Non c’è dubbio che mai come in questa fine 2023 inizio 2024, i destini della diaspora dei Sonic Youth stiano virando verso direzioni antitetcihe, viste le recenti pubblicazioni dei due live (“Live in Brooklyn” e “Walls have ears”) e questa nuova prova solista della Gordon, gli straordinari set di quella che fu la più importante band alternativa degli ultimi 30 anni mentre “The collective” ha tutto fuorchè significato celebrativo, essendo un duro monolitico sguardo sul presente/futuro.
La ex “girl in a band” non si sottrae alla rinnovata e mai sopita esposizione artistica, ma lo fa a modo suo, riprendendo quelli che erano i fondamentali del suo DIY pre Sonic, fatti di sperimentalismo fra drum machine e corde vocali, affidandosi in modo ancor più invasivo alla mani del solidale produttore Justin Raisen che forgia attorno all’aurea divina di Kim una abrasiva corazza metallica di chiara e granitica impostazione, dove convivono diverse influenze del presente, in un’architettura tendenzialmente industrial, possente e senza tregua.
Con “The collective” si esce definitivamente dal paradigma Sonico, riprendendone però le ambizioni e le motivazioni di ricerca della scena underground che si cela dietro l’apparente banalità del mainstream, spostando l’ambientazione dalla no wave e dal substrato art rock newyorkese, al delirio urbano losangelino, nuova dimora della nostra, riproducendone gli abissali strati di vertigine, il rumore di fondo, non più dissonante angst giovanile, ma perenne presenza di drone music come forma mentis, inserendo nei brani trap, il dub pulito da ogni forma groovy, tanto hip pop deviato e quasi urticante, come se i Dalek fossero vicini di casa Gordon.
Lo spoken sempre caldo e così catchy di Kim attraversa tutte le canzoni senza pause e senza cali di tensione, anzi, aumentandone la portata dell’impatto sonoro, ampilando il messaggio di quella che è una vera e propria immersione nella complessità, di un lavoro che nasce come risposta al disordine, che parte dal disordine musicale di cui si compone per sottolineare che la risposta salvifica è sempre dentro le cose, dentro il farsi di una musica come forma d’arte, che si bagna col presente destabilizzante ponendo le sue fondamenta sull’aspetto umano, una nuova guida sonica al nuovo rumore.
E’ un segnale di presenza di un artista mai doma che si connette al presente più ostico e si rivolge al futuro in coerenza col passato e a suo agio con quello che le gira attorno; certo, l’album non dà tregua e a volte si vorrebbe che la leader prendesse in mano un basso e si mettesse a suonare qualcosa che fosse un vero strumento, a volte sembra che l’aspetto produttivo prevalga più del contenuto, che la sostanza subisca la forma e non viceversa, tanto che dopo l’ascolto completo rimane una sensazione di sfinimento.

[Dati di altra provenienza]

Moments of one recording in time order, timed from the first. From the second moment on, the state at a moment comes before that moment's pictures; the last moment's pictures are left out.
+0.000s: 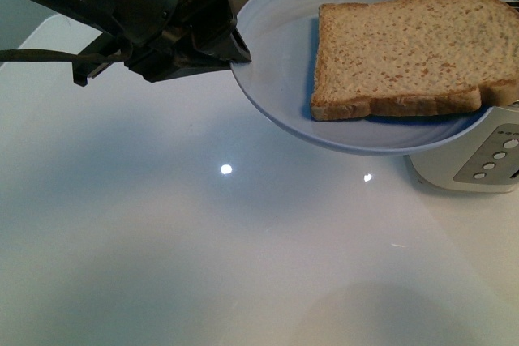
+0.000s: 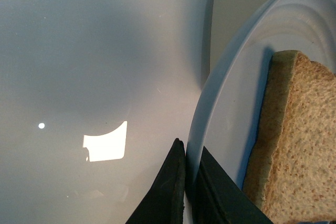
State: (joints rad) left arm -0.43 1.75 1.03 -0.09 0.34 -0.64; right arm 0.00 0.26 0.17 -0.44 -0.01 0.08
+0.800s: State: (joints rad) left arm -0.44 1.75 1.03 -0.09 0.35 -0.65; right arm -0.12 1.04 0.41 0.19 -0.59 0.50
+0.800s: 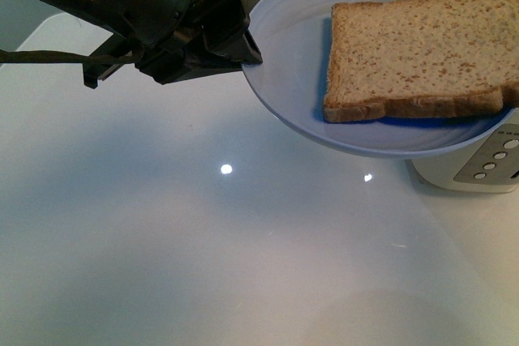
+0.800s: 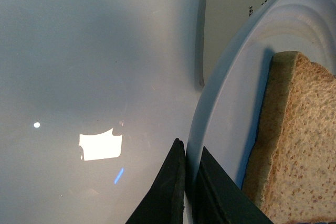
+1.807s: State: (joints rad) left arm -0.46 1.75 1.03 -0.09 0.35 -0.66; right arm -0.02 1.23 0.42 0.35 -0.61 0.64
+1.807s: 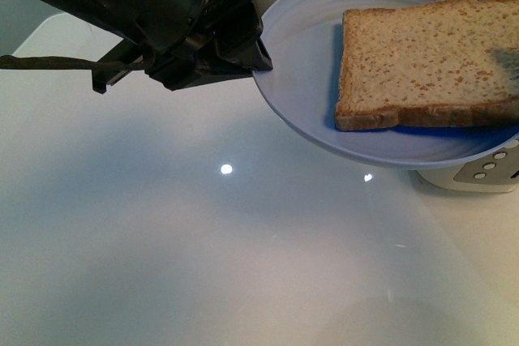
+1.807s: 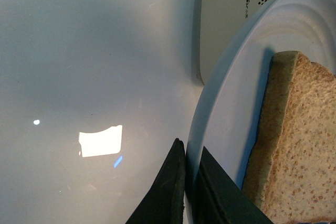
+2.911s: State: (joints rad) left arm -0.47 1.75 1.01 -0.09 0.35 -0.67; right arm -0.14 1.08 0.62 0.21 -0.65 0.64
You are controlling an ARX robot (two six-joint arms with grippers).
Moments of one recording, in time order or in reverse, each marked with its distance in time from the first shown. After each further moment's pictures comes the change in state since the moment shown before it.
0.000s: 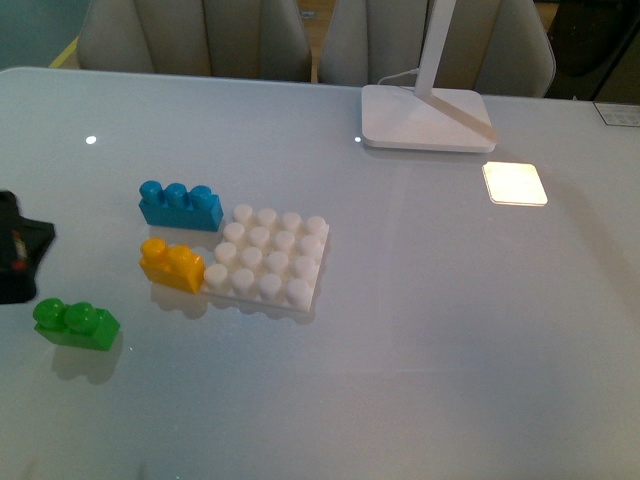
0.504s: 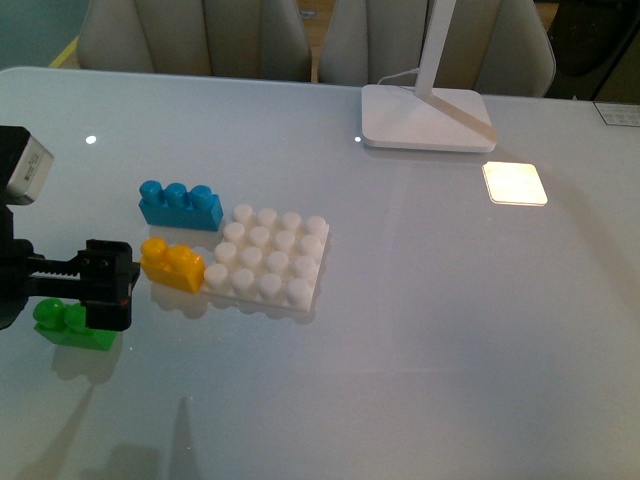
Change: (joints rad) left arm -0.116 0.430 0.202 0.176 0.054 0.071; right arm 0.000 0.000 0.000 0.000 0.000 0.000
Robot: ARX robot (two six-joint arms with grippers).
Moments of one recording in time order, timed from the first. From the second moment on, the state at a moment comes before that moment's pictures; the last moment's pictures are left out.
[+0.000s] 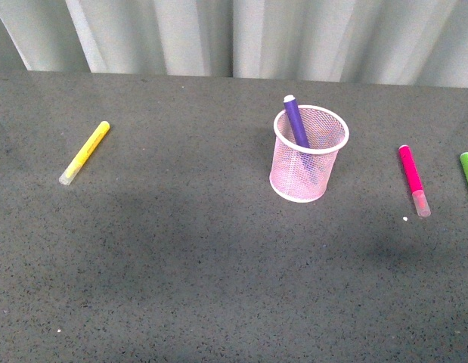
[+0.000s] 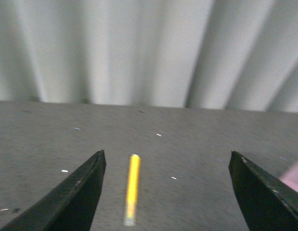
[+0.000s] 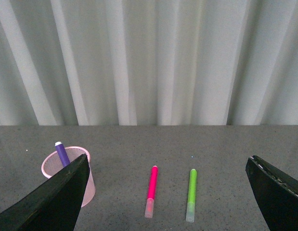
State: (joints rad) left arm 0.14 1.40 0.32 0.98 0.28 -0.05; right arm 0.00 0.01 0.02 0.00 0.00 0.00
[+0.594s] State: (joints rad) left arm 0.00 0.88 0.04 0.83 0.00 -0.01; right arm 0.00 0.01 0.02 0.00 0.00 0.00
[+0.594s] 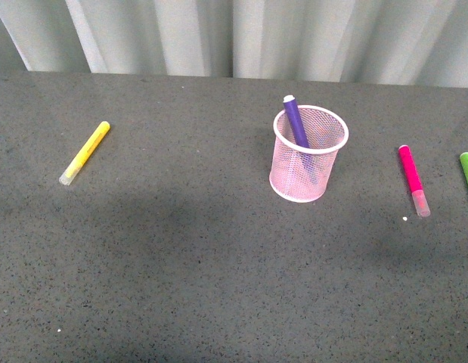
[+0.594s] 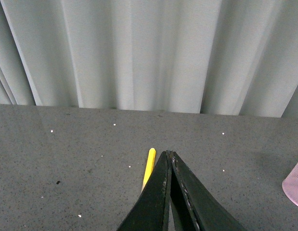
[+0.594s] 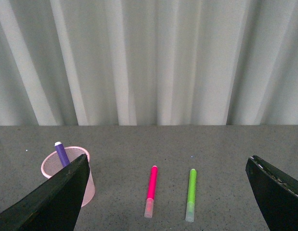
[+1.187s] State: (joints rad) left arm 0.00 0.48 0.01 0.48 0.00 -0.01; right arm 0.00 0.01 0.02 0.00 0.00 0.00
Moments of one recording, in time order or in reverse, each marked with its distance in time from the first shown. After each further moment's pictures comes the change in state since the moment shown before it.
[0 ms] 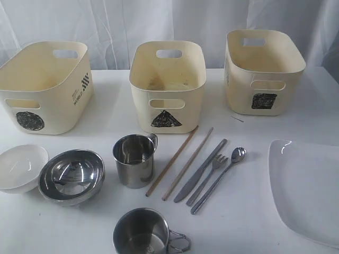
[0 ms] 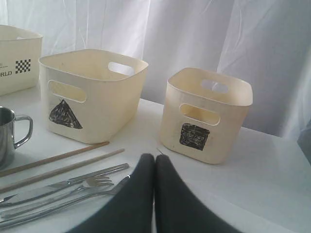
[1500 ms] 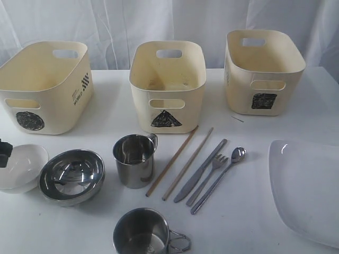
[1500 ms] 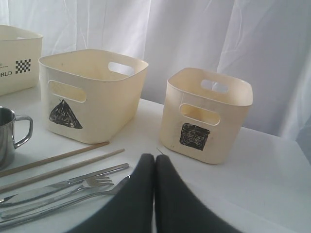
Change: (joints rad) left arm 0.000 1.430 -0.750 -0.035 0.233 0.096; right arm 0.000 0.000 0.000 0.000 0.000 0.000
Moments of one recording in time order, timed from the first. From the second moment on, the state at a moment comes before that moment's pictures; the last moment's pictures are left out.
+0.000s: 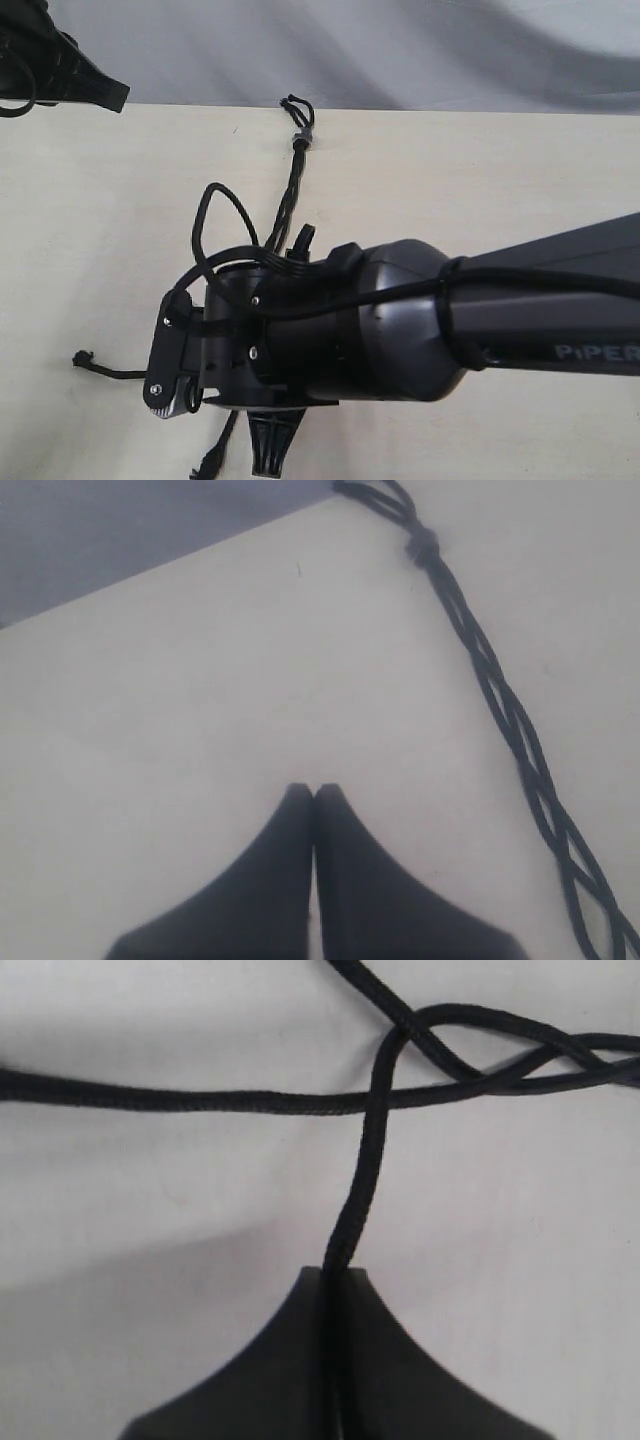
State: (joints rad) left arm -0.15 1.35 -1.08 -0.02 0.55 0.19; right arm 1.05 1.90 -1.13 -0.64 0.79 0.14
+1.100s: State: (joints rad) left arm -0.15 1.35 -1.08 -0.03 0.56 0.19; right arm 1.05 1.85 -1.11 -0.88 0.90 0.54
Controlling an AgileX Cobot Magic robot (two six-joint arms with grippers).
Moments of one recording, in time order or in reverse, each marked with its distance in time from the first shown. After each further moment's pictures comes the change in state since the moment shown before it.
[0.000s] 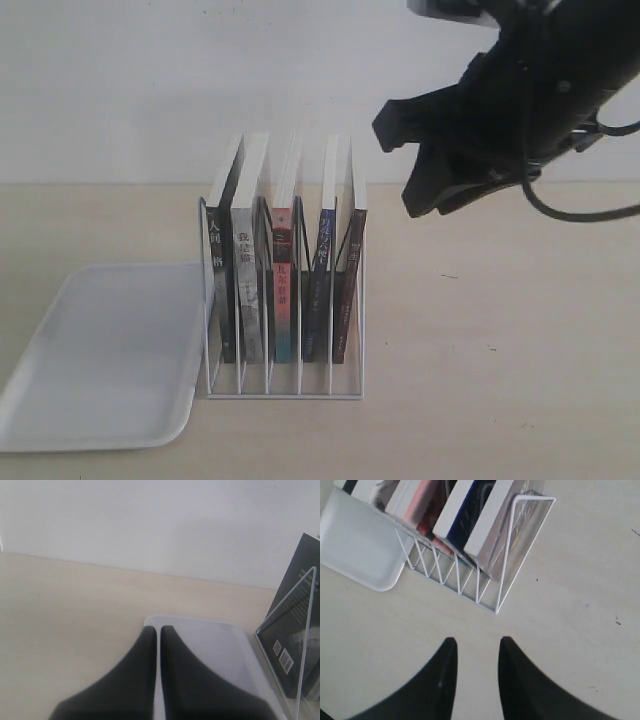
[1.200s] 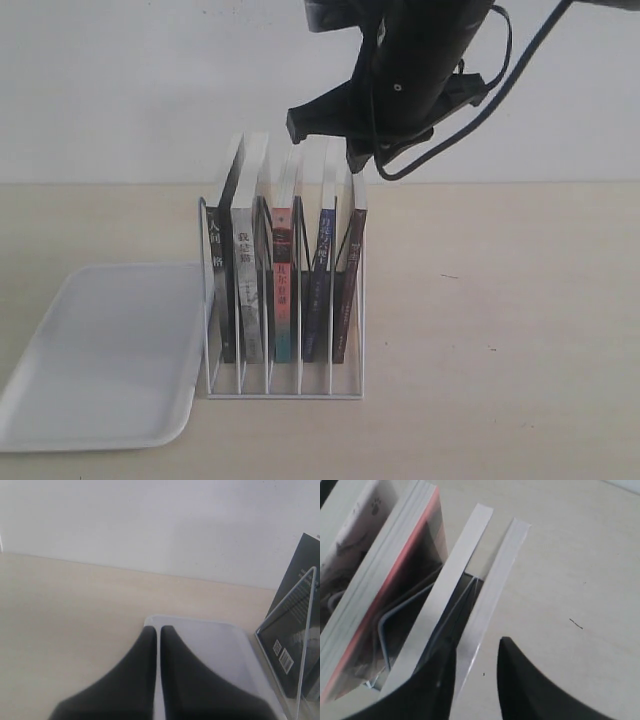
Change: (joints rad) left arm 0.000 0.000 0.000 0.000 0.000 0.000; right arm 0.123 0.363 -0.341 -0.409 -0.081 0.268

Forse il modo giusto di porsi, se mai ce ne fosse uno, è quello di dosare questa bordata corrosiva una manciata di brani alla volta, magari scoprendono i dettagli canzone per canzone, il che ci permetterebbe di avvicinarci più compiutamente alla nuova dimensione della Gordon, senza rimanere ingannati dall’asprezza della proposta, dal suo innato senso di diva respingente, dalla femminiltà così forte ma anche allo stesso tempo temuta, mentre in fondo siamo di fronte all’eterna ragazzina dal profondo senso percettivo, capace di rispondere pienamente agli istinti animali anche dopo i 70: quando l’attitudine è tutto!